Song Yuxin

Personal information
- Born: 18 October 2005 (age 20) Beijing, China

Chess career
- Country: China
- Title: International Master (2023) Woman Grandmaster (2023)
- FIDE rating: 2452 (July 2026)
- Peak rating: 2462 (May 2026)

= Song Yuxin =

Chinese chess player (born 2005)

Song Yuxin (宋宇新; born 18 October 2005) is a Chinese chess player who holds the titles of Woman Grandmaster (2023) and International Master (2023). In 2024 she won individual bronze medal in 45th Chess Olympiad (women).

==Biography==
Song Yuxin has represented her country in the World and Asian Youth Chess Championships. In 2018 she won silver medal in World Youth Chess Championship in girls U14 age group.

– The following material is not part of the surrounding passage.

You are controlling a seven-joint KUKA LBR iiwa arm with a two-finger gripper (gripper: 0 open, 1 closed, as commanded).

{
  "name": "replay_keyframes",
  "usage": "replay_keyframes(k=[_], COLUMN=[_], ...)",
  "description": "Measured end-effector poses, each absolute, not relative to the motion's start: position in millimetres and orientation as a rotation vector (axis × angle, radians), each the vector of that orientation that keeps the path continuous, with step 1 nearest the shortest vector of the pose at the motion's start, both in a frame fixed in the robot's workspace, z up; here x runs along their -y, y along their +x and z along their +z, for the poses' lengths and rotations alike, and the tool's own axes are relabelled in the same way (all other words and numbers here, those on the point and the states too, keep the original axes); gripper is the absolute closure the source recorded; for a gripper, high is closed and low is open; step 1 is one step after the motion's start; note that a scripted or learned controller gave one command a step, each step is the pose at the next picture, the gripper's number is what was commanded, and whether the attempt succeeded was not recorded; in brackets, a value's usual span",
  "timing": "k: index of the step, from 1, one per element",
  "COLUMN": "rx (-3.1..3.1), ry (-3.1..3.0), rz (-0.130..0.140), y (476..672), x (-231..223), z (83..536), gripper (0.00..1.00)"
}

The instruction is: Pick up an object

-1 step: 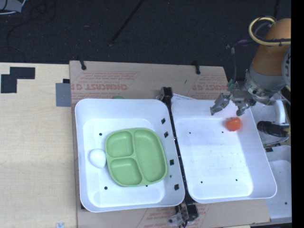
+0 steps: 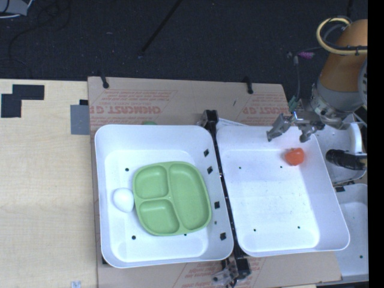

Since 2020, Song Yuxin regularly participates in the finals of the Chinese Women's Chess Championships. Her best achievement in this tournaments is 2nd place in 2023.

Song Yuxin played for China in the Women's Chess Olympiad:
- In 2024, at second board in the 45th Chess Olympiad (women) in Budapest (+5, =4, -0) and won individual bronze medal.

In 2019, she was awarded the FIDE Women International Master (WIM) title and received the FIDE Women Grandmaster (WGM) and International Master (IM) titles four years later.